The Till file’s pages are bound by a strip of metal that functions like a giant, reusable staple passing through two holes punched in the top of every sheet. Staple’s grooved ends slide together and lock. A snake devouring itself. Who determined the sequence into which the pages had been bound. Perhaps the copy I received retained the order in which pages had originally been filed. Or had a clerk taken the file’s first page, duplicated it, placed it face-up, then stacked other pages face-up as they emerged from the copier, thus exactly reversing the original order. But in the government’s Virginia archive the process would be high-tech not manual, wouldn’t it. Feed an original into the mouth of a machine. Punch buttons. Presto. Original scanned, digitized, replicated, paginated, stapled, bound et cetera. Choice of size and color.

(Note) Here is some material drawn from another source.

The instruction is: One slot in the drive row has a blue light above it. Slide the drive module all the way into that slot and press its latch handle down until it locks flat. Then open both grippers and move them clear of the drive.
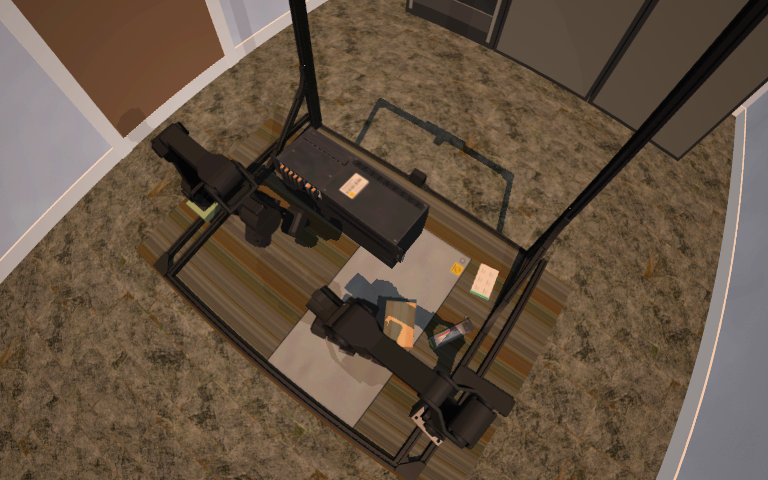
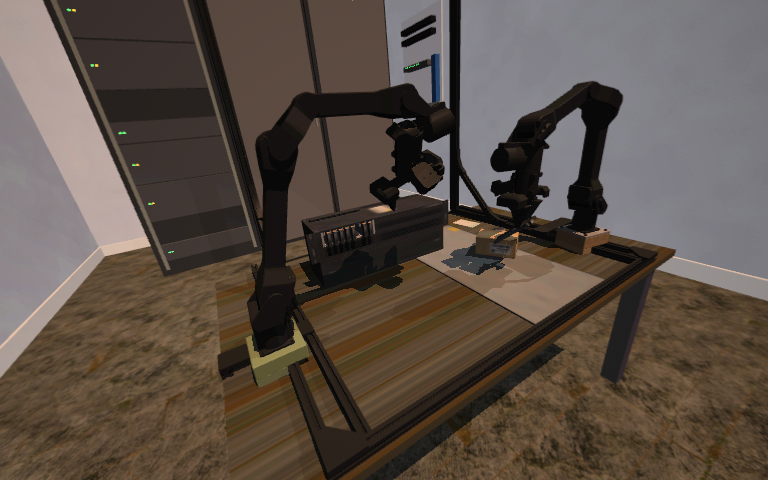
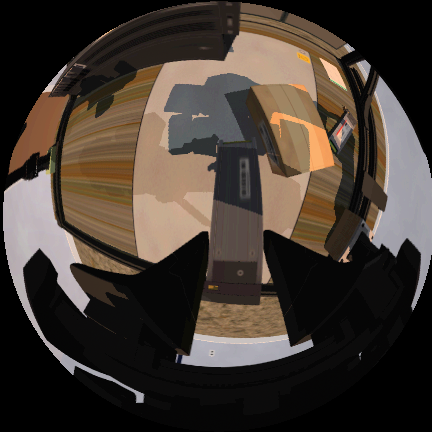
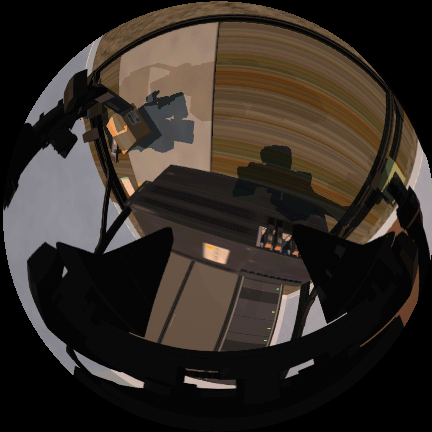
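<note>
My left gripper is shut on the drive module, a long slim bar with a dark front half and a pale rear half. It holds the module above the grey mat. The black chassis stands at the back. Its drive row with orange handles is on its front face. The blue light is too small to make out. My right gripper is open and empty, and hovers over the chassis top.
A cardboard box lies on the mat beside the left gripper. A small labelled device and a white card lie past it. Black frame rails edge the table.
</note>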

Determining whether or not a machine had assembled the file wouldn’t answer questions I needed answered. Had someone rigged the file to be read in a particular fashion. Who. When. Why. Were the trial transcript and its accompanying documents organized sixty years ago or just yesterday in response to my Freedom of Information (FOI) request. Had anyone alive or dead ever bothered to read, let alone attempt to manipulate, the Till file pages. Was the person (yesterday or six decades previously) who unearthed, organized, and dispatched the file, following orders. What orders. Whose orders. Like Emmett Till in the box bringing him home to Chicago from Mississippi, Louis Till’s story in the file is damaged almost beyond recognition. Lost and found and lost.
* * *
A perfunctory note on a half sheet of U.S. Army letterhead stationery paper-clipped to the file’s cover page identifies the name and number of the document and informs the recipient no fee is owed since the number of pages required to fulfill the FOI petition falls within the automatic waiver threshold and supplied to U.S. citizens by the government free of charge. This note signed by a woman whose name I tell myself each time I see it I should write down in my notebook fo
r safekeeping. To thank. To pester for more. To hold responsible. To flirt. To forget.

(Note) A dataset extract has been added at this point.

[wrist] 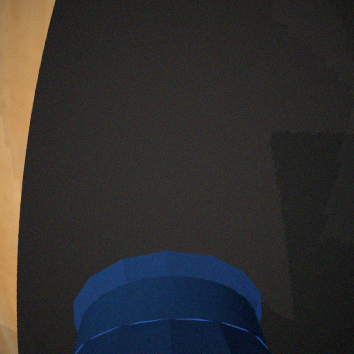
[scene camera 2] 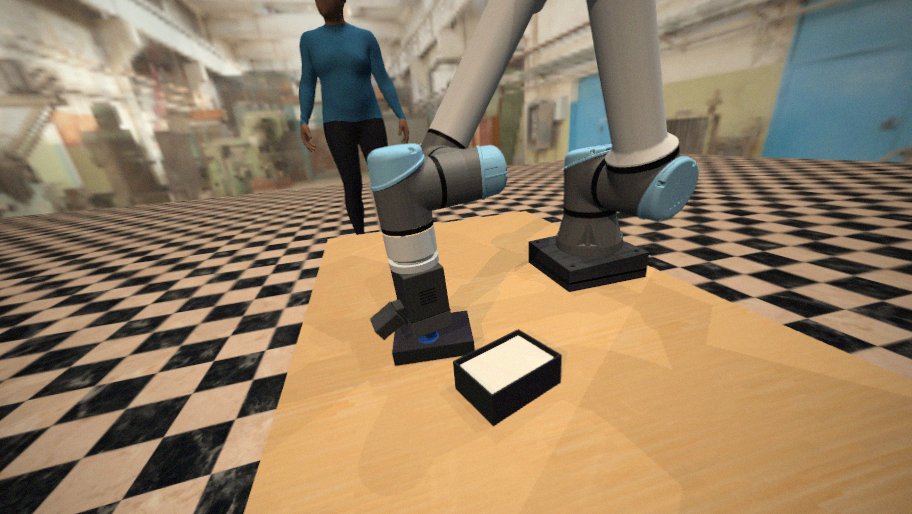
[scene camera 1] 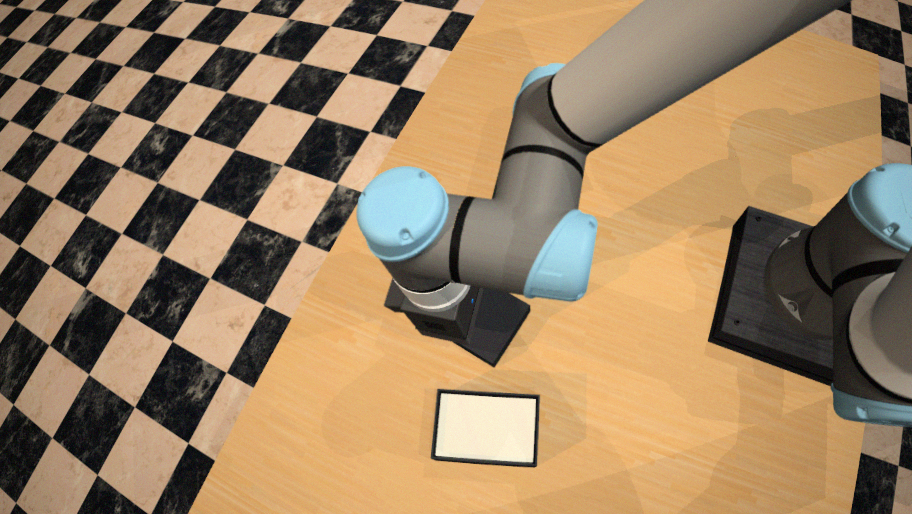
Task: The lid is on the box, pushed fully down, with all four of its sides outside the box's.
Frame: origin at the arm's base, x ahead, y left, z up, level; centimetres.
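Where they show: end effector, tool point: [wrist: 166,278] [scene camera 2: 429,342]; arm's base, origin of the base link: [scene camera 2: 588,243] [scene camera 1: 817,285].
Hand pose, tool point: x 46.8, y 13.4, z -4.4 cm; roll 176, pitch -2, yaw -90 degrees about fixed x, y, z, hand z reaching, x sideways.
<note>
Things, the pixels of their centre, and the offset from my tool point. Level surfaces: height alone.
- black lid, body centre: [wrist: 223,307] [scene camera 1: 470,312] [scene camera 2: 433,336] dx -1.2, dy -1.4, dz +0.0 cm
- open black box, body centre: [scene camera 1: 486,429] [scene camera 2: 507,371] dx -7.0, dy +13.2, dz +0.6 cm
- wooden table, its level: dz -1.8 cm
The black lid [scene camera 1: 501,322] [scene camera 2: 434,355] [wrist: 150,150] appears to lie flat on the table, top up, behind the box and turned at an angle to it. My suction gripper [scene camera 2: 428,337] [wrist: 167,300] has its blue cup pressed on the lid's top, and the suction holds the lid. The cup is hidden in scene camera 1. The open black box [scene camera 1: 485,462] [scene camera 2: 526,390] stands upright beside the lid, with a cream surface showing inside its rim. The box does not show in the wrist view.
The wooden table [scene camera 1: 344,395] [scene camera 2: 357,440] ends at a chequered floor [scene camera 1: 146,210] [scene camera 2: 159,408] on the left. The arm's black base plate [scene camera 1: 747,293] [scene camera 2: 587,275] is at the right of the table. A person in a blue top [scene camera 2: 344,70] stands beyond the table.
</note>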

On the cover a command printed in huge black letters is formatted like a poem:
THIS FILE TO BE
RETURNED
TO
J.A.G.O.
COURT-MARTIAL RECORDS
ROOM 3A 346 PENTAGON BUILDING
At the top of the cover a request is printed in small, underlined capital letters, PLEASE DO NOT WRITE ON THIS BACKER. This admonition had been ignored by numerous people who penciled numbers and dates here and there, many dark slashes censoring whatever’s beneath them. Slanting across the left middle of the cover a dotted line bears a handwritten date, 14 October 1955, followed by initials RK, then a scribbled surname difficult to decipher, and finally the signer’s rank. Near the cover’s bottom edge a serial number, 288642. Just above it a smudge that almost but not quite hides the word CONFIDENTIAL.
CONFIDENTIAL stamped in large letters on the top and bottom of the file’s second page. Lines drawn through confidential again. This second page is stamped, CLASSIFICATION CANCELLED BY AUTHORITY OF TJAG, and after the stamp comes a handwritten signature authorizing the cancellation. Date, name and rank of signer more legible this time than the scrawl on the dotted line slanting across the file’s cover.
Each time the October 14 date appeared, I wondered if I had discovered a smoking gun. Doesn’t a conspiracy to violate Private Louis Till’s right to privacy originate there, on that day in October 1955, just after the Sumner trial when Till’s confidential military service record is declassified and the way cleared for the file’s contents to be leaked to the press. Just in time to sabotage any likelihood a Mississippi grand jury might convene in November and decide to try Milam and Bryant on kidnapping charges.